__WHAT TO DO__: A faithful, complete copy of the records is required.

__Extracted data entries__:

------------

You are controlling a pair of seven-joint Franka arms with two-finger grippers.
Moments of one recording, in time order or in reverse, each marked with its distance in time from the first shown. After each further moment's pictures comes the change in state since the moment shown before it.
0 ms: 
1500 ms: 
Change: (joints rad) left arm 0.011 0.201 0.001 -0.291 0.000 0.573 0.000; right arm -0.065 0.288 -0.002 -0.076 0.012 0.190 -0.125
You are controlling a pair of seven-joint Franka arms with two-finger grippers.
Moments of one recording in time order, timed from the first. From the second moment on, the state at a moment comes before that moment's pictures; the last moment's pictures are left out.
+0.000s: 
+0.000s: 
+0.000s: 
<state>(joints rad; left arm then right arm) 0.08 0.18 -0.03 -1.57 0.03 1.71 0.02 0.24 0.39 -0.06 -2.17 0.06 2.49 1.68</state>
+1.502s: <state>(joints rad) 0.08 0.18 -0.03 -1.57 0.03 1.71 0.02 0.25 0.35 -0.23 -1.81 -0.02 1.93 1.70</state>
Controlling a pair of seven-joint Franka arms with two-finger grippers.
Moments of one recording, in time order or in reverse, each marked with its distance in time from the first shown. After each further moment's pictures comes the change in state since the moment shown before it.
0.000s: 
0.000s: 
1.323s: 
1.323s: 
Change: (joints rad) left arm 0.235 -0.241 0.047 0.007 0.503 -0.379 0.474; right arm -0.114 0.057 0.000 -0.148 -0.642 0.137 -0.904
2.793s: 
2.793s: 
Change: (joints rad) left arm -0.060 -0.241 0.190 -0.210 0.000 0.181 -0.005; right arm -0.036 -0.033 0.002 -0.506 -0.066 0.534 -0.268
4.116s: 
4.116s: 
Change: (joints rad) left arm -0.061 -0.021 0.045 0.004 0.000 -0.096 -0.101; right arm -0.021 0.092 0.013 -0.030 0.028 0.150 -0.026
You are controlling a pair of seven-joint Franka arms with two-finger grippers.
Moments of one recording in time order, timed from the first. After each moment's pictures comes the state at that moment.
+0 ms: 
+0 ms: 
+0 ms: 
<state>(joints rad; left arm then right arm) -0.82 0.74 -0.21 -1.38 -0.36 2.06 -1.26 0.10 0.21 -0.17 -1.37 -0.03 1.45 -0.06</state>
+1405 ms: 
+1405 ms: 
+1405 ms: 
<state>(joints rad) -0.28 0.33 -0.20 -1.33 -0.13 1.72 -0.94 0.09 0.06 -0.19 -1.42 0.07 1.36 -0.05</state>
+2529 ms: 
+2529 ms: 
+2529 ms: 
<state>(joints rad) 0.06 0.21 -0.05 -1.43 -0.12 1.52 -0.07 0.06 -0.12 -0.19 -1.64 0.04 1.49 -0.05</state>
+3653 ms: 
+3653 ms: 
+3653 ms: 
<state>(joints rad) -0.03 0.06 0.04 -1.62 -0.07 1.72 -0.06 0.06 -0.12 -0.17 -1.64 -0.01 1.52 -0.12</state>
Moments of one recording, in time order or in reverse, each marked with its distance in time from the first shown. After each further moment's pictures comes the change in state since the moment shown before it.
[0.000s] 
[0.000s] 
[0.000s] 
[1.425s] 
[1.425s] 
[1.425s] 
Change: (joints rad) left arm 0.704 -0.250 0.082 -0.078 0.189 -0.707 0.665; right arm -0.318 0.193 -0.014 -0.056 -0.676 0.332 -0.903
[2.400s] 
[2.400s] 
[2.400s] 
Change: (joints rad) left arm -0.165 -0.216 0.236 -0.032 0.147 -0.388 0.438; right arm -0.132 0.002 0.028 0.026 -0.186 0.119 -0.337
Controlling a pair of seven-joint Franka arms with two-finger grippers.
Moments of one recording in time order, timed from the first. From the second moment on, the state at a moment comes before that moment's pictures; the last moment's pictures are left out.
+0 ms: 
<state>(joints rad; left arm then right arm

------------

__ANSWER TO THE EXERCISE__:
You are controlling a pair of seven-joint Franka arms with two-finger grippers.
Moments of one recording, in time order or in reverse, each marked with its distance in time from the first shown. After each further moment's pictures comes the change in state since the moment shown before it.
0 ms: 
1500 ms: 
Change: (joints rad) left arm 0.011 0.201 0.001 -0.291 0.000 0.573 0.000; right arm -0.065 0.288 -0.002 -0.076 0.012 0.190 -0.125
You are controlling a pair of seven-joint Franka arms with two-finger grippers.
Moments of one recording in time order, timed from the first. From the second moment on, the state at a moment comes before that moment's pictures; the last moment's pictures are left out.
+0.000s: 
+0.000s: 
+0.000s: 
<state>(joints rad; left arm then right arm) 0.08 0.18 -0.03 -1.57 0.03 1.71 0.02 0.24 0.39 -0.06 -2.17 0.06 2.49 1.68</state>
+1.502s: <state>(joints rad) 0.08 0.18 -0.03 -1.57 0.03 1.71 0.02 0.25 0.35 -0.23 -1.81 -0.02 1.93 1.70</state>
Controlling a pair of seven-joint Franka arms with two-finger grippers.
Moments of one recording, in time order or in reverse, each marked with its distance in time from the first shown. After each further moment's pictures comes the change in state since the moment shown before it.
0.000s: 
0.000s: 
1.323s: 
1.323s: 
Change: (joints rad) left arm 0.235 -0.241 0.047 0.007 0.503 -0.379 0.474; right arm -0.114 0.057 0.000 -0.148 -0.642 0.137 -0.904
2.793s: 
2.793s: 
Change: (joints rad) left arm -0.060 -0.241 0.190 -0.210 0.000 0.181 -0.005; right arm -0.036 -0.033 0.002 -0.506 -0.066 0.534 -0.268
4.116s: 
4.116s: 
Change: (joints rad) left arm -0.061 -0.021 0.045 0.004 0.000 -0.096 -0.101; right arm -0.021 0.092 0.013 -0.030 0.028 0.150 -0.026
You are controlling a pair of seven-joint Franka arms with two-finger grippers.
Moments of one recording in time order, timed from the first. After each moment's pictures comes the state at that moment.
+0 ms: 
+0 ms: 
+0 ms: 
<state>(joints rad; left arm then right arm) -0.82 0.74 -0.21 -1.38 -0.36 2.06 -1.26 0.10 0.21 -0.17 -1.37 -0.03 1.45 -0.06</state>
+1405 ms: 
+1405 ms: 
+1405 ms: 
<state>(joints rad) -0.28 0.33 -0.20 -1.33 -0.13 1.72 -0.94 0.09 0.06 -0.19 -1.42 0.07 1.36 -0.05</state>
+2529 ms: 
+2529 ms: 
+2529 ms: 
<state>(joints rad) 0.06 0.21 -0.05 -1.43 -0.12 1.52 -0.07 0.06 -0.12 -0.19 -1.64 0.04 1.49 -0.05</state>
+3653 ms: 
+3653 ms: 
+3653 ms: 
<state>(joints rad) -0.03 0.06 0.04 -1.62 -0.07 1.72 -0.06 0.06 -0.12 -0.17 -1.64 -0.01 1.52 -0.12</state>
Moments of one recording, in time order or in reverse, each marked with its distance in time from the first shown. After each further moment's pictures comes the change in state since the moment shown before it.
[0.000s] 
[0.000s] 
[0.000s] 
[1.425s] 
[1.425s] 
[1.425s] 
Change: (joints rad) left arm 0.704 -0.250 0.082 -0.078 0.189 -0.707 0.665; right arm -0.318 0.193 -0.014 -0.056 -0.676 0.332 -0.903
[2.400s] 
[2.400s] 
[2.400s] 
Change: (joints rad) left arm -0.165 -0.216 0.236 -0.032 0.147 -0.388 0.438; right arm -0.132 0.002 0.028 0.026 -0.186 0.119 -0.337
Controlling a pair of seven-joint Franka arms with two-finger grippers.
Moments of one recording in time order, timed from the first. From the second moment on, the state at a moment comes before that moment's pictures; the last moment's pictures are left out.
+0 ms: 
<state>(joints rad; left arm then right arm

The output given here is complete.